== Segment start ==

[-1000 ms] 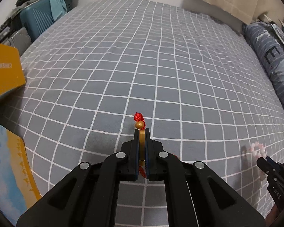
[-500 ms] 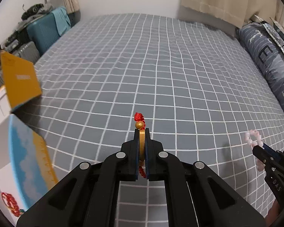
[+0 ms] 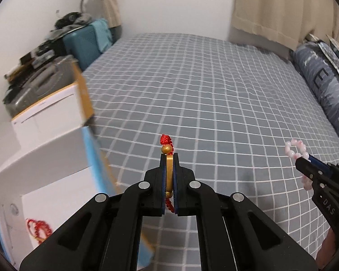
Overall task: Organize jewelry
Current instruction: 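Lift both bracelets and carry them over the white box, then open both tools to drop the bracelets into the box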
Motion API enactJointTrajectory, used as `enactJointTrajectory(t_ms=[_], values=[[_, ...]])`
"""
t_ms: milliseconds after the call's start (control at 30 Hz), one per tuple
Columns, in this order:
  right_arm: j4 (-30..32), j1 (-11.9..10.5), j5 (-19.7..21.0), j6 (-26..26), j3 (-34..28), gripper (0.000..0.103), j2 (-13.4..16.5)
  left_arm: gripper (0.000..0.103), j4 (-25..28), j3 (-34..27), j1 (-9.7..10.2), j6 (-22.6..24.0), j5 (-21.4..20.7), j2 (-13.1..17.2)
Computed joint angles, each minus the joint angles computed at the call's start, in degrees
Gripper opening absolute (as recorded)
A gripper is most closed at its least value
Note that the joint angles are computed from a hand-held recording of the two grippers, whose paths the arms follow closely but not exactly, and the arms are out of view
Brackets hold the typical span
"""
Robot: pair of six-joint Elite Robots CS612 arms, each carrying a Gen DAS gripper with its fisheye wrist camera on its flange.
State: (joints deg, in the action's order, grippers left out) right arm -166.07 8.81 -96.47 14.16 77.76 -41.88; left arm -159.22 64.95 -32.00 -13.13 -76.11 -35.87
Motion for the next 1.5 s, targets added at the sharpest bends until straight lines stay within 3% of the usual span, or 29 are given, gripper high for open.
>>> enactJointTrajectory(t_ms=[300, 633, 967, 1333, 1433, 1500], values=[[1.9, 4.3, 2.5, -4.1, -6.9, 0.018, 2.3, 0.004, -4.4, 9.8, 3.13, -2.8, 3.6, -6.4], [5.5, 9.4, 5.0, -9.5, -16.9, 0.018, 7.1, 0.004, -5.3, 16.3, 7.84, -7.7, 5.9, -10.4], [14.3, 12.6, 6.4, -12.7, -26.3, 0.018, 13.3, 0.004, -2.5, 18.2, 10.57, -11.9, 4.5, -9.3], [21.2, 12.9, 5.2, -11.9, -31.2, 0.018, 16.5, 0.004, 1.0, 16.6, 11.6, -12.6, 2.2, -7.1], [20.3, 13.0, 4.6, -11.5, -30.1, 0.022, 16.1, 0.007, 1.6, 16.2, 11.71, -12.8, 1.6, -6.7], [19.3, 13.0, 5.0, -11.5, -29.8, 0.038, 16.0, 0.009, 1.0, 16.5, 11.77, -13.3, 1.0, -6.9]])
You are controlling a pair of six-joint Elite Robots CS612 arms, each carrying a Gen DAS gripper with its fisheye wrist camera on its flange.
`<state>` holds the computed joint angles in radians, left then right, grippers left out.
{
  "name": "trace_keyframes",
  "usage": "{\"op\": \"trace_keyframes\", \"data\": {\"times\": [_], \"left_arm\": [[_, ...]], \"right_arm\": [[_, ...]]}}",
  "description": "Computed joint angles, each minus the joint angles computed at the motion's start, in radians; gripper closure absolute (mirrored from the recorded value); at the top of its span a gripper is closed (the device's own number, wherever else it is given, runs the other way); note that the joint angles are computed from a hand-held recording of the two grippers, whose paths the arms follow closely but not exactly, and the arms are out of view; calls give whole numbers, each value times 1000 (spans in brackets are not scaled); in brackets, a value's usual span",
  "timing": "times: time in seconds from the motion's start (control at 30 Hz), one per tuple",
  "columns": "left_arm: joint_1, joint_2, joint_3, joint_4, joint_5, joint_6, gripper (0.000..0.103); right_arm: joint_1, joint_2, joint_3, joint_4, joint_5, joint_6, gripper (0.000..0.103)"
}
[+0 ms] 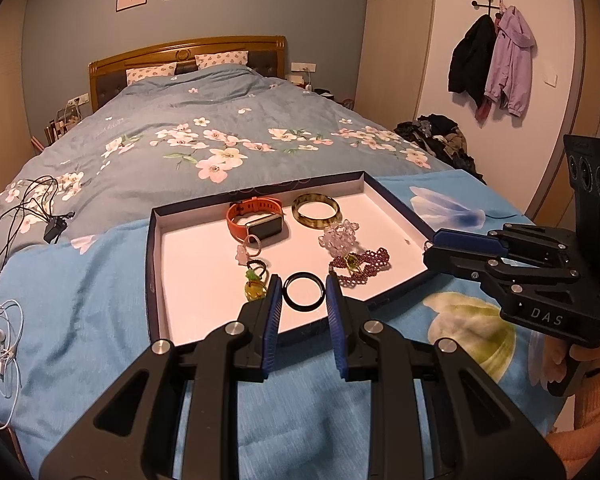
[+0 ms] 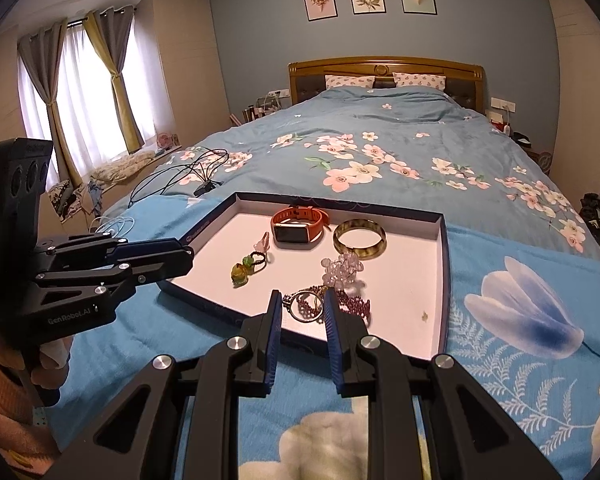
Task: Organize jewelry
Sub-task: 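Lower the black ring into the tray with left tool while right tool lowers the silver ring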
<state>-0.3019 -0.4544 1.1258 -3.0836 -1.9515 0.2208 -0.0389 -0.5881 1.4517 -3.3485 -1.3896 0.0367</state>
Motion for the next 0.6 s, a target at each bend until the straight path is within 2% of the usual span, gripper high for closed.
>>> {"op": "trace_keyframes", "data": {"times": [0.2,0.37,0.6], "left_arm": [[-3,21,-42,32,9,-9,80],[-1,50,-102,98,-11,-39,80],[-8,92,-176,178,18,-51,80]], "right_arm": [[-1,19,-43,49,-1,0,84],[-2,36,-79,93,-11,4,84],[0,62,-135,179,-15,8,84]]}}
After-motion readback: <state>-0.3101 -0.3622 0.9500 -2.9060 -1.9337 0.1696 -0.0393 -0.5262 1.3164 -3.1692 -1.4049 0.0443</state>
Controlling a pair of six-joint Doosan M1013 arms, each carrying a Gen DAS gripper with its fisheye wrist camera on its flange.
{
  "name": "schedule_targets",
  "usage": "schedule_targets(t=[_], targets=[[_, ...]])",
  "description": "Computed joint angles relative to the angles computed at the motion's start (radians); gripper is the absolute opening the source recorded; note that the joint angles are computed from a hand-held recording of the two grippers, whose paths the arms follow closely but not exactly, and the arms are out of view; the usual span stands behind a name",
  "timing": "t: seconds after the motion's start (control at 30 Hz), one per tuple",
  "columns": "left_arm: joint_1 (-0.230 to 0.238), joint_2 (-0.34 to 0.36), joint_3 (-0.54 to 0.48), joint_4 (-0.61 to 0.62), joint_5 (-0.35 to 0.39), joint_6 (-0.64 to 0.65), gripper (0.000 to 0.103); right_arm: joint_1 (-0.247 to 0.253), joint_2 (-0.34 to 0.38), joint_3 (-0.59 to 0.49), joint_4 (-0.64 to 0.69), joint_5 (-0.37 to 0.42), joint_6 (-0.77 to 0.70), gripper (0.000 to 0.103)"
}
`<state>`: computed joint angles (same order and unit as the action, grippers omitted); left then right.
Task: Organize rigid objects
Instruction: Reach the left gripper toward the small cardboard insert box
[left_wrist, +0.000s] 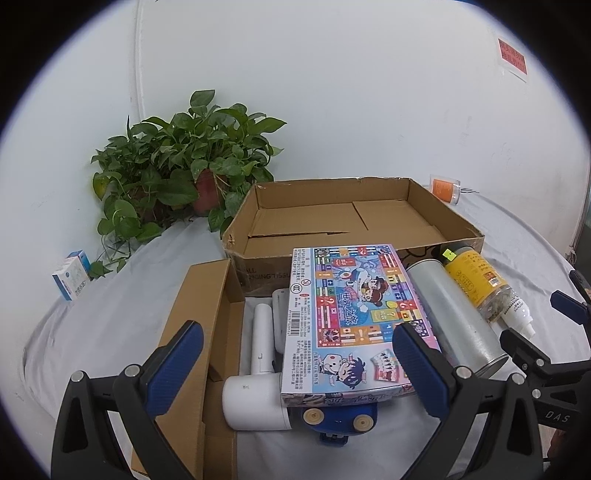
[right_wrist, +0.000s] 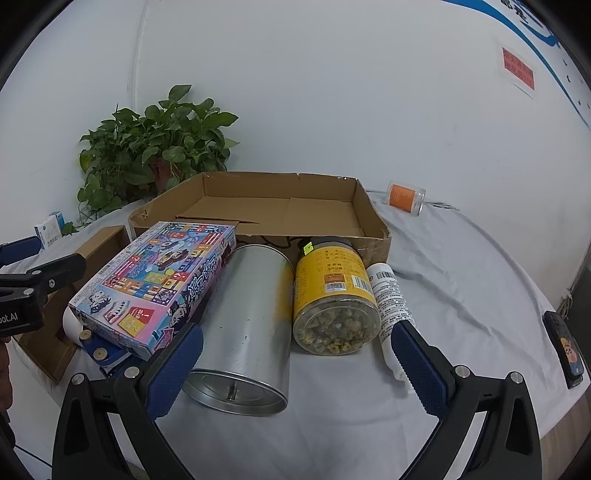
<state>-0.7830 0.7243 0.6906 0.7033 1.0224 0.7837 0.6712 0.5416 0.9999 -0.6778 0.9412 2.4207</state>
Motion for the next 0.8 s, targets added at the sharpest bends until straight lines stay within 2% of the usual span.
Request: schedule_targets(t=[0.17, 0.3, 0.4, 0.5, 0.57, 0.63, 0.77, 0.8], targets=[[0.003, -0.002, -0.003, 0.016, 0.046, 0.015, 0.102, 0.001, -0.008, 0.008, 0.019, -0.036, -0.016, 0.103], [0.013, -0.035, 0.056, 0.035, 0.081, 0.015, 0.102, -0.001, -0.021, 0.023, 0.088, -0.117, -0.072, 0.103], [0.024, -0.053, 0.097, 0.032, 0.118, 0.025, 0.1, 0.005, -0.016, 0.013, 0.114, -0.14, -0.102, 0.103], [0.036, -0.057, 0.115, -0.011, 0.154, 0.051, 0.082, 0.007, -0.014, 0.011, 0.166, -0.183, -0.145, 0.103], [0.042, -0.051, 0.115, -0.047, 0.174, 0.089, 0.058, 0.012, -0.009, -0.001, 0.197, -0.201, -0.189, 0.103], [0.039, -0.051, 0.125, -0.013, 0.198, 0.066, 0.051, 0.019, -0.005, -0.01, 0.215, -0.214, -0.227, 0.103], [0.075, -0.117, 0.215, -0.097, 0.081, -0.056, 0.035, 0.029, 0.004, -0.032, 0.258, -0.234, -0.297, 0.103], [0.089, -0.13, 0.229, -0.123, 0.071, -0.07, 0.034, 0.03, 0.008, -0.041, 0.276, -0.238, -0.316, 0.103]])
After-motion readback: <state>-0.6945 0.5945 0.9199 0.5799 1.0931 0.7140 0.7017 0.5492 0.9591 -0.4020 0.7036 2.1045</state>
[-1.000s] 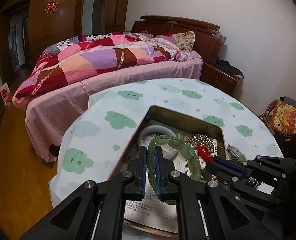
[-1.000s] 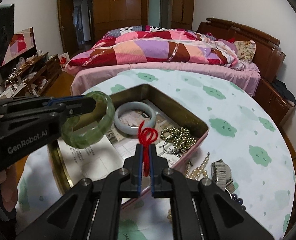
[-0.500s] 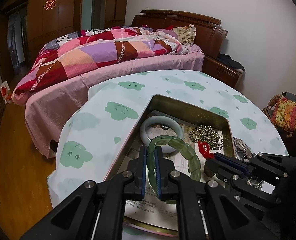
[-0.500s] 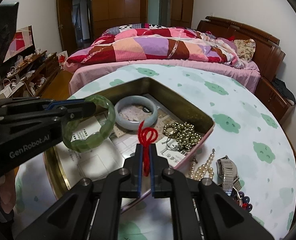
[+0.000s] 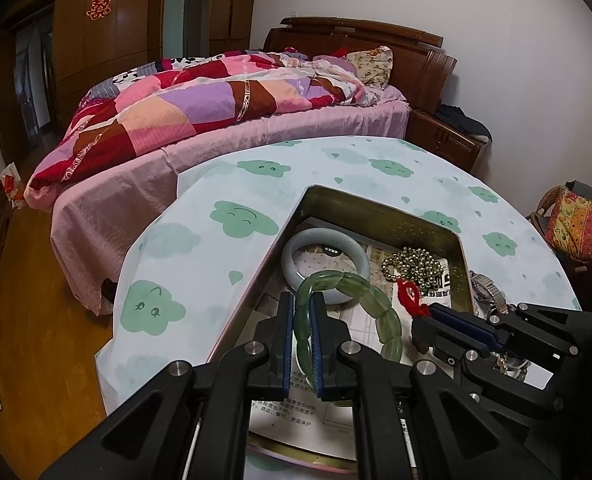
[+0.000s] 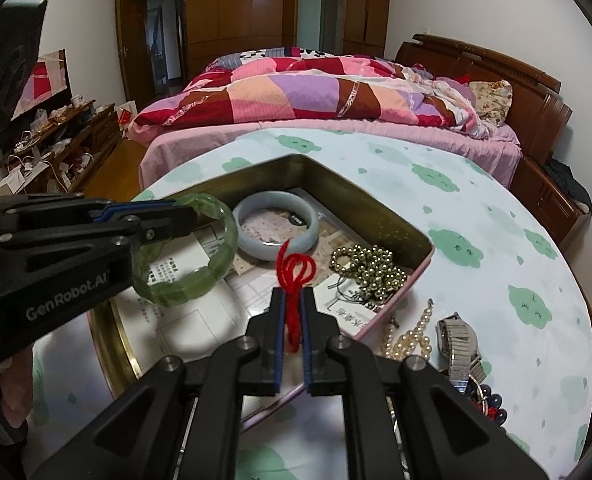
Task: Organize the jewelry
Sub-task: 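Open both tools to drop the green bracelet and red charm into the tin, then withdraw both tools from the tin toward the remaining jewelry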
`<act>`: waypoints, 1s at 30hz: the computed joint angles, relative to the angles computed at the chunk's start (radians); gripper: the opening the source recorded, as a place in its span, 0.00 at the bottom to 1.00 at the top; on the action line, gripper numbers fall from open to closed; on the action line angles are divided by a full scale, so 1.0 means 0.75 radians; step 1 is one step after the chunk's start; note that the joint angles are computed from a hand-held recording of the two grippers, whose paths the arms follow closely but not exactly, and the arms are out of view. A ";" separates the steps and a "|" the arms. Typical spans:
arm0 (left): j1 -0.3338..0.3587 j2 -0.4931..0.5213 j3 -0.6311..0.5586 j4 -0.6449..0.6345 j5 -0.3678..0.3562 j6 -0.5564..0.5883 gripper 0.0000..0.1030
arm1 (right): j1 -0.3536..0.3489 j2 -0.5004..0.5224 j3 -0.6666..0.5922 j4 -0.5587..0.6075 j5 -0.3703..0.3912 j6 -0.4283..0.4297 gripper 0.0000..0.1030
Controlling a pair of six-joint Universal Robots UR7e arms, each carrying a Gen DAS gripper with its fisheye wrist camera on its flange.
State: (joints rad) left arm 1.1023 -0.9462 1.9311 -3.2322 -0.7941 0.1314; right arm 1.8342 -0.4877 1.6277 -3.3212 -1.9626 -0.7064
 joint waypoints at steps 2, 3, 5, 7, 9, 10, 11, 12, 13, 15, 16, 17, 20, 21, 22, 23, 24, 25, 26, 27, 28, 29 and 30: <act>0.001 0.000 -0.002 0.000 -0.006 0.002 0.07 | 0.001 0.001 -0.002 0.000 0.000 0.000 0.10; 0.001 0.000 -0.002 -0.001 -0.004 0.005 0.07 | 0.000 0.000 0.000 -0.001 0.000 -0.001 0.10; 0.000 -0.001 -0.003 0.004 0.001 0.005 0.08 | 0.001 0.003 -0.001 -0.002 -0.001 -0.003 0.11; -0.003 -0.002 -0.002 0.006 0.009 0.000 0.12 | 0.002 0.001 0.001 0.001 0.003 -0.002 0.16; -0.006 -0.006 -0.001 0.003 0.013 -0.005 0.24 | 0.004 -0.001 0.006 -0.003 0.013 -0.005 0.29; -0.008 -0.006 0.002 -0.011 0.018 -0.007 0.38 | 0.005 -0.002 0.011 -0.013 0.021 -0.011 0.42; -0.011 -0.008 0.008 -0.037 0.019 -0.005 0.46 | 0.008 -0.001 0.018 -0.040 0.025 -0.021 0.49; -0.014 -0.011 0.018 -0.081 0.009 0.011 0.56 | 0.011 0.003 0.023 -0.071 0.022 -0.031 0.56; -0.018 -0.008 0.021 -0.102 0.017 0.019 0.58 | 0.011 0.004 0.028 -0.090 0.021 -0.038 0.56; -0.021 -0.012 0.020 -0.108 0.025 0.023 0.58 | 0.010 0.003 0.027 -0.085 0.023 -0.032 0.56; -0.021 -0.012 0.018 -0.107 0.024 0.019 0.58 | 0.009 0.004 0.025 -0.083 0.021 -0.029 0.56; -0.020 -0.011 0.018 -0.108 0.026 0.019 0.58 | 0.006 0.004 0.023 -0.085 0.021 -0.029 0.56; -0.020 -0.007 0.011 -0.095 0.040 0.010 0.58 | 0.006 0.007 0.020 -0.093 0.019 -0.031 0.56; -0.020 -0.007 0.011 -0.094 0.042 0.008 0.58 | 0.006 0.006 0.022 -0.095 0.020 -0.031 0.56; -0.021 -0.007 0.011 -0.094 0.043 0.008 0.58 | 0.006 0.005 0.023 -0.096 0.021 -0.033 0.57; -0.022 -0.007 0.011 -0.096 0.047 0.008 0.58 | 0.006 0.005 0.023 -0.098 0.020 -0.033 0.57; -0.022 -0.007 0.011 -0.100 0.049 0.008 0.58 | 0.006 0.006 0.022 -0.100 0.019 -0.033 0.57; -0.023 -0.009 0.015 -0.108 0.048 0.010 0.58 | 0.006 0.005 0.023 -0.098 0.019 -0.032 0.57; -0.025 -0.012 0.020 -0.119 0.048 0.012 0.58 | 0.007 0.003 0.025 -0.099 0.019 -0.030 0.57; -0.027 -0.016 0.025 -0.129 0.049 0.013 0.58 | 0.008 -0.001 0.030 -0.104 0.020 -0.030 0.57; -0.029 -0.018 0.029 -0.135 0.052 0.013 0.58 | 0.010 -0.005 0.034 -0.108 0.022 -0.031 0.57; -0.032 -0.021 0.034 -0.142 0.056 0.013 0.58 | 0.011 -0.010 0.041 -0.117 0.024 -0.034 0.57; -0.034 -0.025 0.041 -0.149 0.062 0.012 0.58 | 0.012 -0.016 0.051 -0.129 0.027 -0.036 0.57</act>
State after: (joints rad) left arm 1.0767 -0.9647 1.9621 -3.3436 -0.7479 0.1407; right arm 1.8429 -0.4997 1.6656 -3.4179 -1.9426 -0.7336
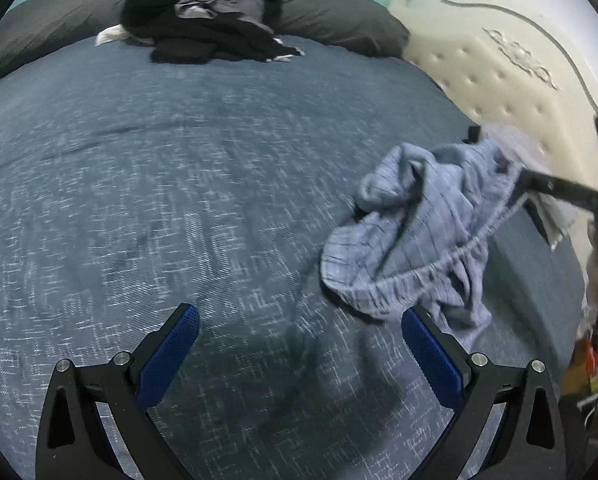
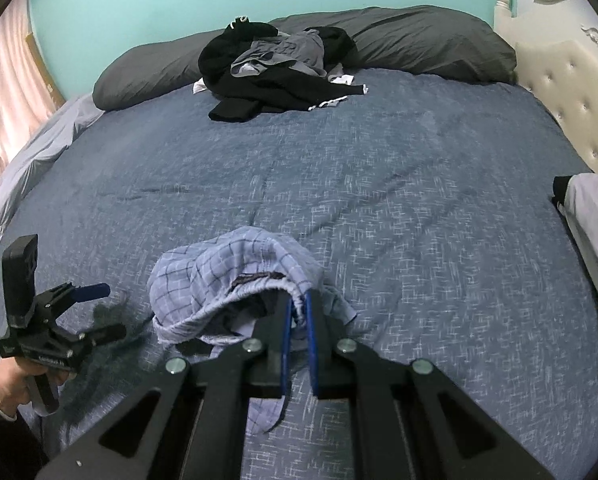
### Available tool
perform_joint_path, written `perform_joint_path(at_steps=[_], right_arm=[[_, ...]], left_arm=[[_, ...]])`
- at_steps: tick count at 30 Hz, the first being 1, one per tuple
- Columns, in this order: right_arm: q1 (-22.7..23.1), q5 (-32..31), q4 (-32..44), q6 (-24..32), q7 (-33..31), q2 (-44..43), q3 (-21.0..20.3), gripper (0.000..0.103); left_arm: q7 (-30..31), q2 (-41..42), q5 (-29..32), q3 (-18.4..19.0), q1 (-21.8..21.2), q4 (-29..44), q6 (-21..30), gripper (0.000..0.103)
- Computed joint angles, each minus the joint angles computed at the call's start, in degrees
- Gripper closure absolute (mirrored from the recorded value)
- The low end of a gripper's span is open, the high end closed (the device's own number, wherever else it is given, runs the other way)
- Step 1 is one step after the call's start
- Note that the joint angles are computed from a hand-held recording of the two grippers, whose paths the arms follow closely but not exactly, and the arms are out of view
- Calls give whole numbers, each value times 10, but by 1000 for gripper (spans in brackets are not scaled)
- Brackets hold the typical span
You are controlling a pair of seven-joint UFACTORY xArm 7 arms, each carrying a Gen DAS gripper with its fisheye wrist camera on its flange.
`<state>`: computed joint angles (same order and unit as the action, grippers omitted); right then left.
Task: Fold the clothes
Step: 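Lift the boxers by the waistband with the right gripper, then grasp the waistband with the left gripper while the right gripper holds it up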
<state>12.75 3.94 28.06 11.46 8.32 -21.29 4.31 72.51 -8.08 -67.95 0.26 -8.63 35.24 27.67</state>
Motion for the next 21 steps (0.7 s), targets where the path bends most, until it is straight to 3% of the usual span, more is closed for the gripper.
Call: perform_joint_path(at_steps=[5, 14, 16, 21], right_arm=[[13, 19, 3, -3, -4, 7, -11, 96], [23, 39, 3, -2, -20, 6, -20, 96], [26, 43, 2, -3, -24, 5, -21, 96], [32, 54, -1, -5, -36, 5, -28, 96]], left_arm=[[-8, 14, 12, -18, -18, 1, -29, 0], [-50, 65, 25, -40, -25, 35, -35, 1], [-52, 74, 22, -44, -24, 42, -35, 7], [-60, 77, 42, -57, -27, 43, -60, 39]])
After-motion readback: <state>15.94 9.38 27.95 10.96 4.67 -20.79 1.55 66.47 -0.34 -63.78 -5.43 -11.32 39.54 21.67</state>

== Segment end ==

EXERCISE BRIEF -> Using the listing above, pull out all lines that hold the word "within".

RESULT FOR THIS EXERCISE ->
Motion for the next 1.5 s, targets added at the sharpest bends until straight lines stay within 3% of the usual span, or 29 are given, gripper high for open.
Motion for the next 0.6 s, a target at each bend until the straight path is within 2% of the usual span, gripper high for closed.
Motion for the next 0.8 s, targets added at the sharpest bends until straight lines stay within 2% of the usual span.

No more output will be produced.